The president saw fit to intervene for the second time on the side of a party in a legal matter that has, to date, been resolved in the country’s courts. Whereas his first divisive comments, last year, saw President Obama identify with Trayvon as the son he might have had; Obama moved closer, this time: “Trayvon could have been me 35 years ago,” he said.
Obama praised the grieving parents of the late Trayvon Martin, which was understandable, but chose to intone about the specter of growing up with the sense that his presence, as a black man, elicited fear. By the way, even baby Obama crawling into a room ought to have made the company present clutch purses, for here was a baby who would go on to preside over an unparalleled explosion in the USA’s national debt ($17 trillion, and counting).

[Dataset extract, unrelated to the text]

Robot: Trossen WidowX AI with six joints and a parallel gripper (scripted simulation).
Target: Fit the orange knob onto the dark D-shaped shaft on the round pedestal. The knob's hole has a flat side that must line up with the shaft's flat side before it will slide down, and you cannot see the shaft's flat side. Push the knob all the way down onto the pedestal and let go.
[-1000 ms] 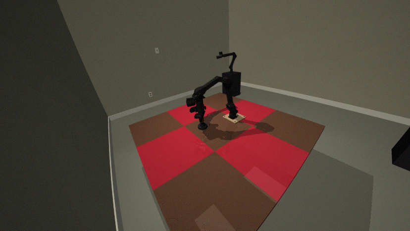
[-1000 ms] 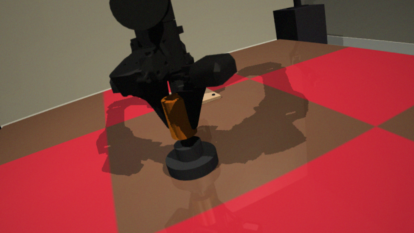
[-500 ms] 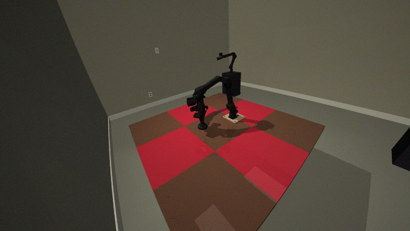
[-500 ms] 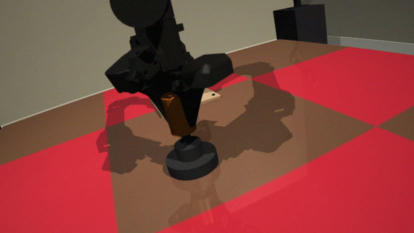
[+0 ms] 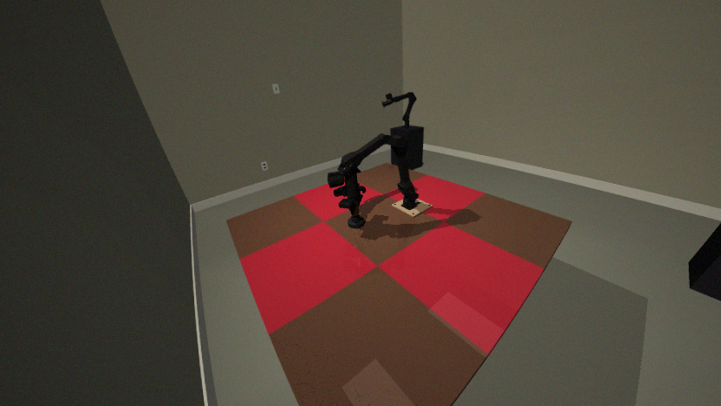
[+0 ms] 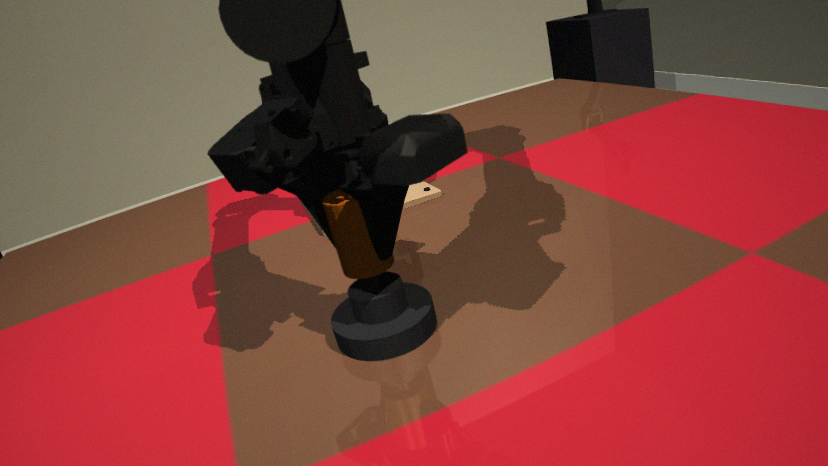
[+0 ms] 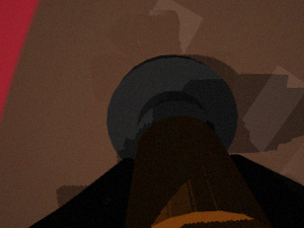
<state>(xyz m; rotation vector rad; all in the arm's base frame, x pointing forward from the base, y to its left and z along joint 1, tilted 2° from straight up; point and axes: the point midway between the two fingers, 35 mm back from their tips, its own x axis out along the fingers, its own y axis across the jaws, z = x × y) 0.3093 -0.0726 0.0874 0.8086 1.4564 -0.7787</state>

I will credit the president (of only a segment of the country) for mentioning the rationale behind the frailties of those “racists” who allegedly feared him: The black male’s propensity for violent crime. Black men are responsible for a disproportionate percentage of violent crime. Obama, for the first time ever, stated this brute reality—although he proceeded to blame The System rather than the many individuals who brutalize other human beings. (“Sticks and stones,” right?)
But then Obama is no methodological individualist, now is he?
“From financial aid (for foreign students) to an affirmative-action placement in Harvard Law School, Barry Soetoro is a Frankenstein of the state’s creation. If not for government, Obama would have never managed to write himself into history. As a product of the state, Barry Soetoro sees it as the source of all possibilities.” Obama thus promised to follow with a federal fix by way of even more federal incursion into the States.
Note: Not one kind word did Obama offer to six remarkable women: the jury that adjudicated—and agonized over—the State of Florida Vs. George Zimmerman.
As I said, this is a factional president.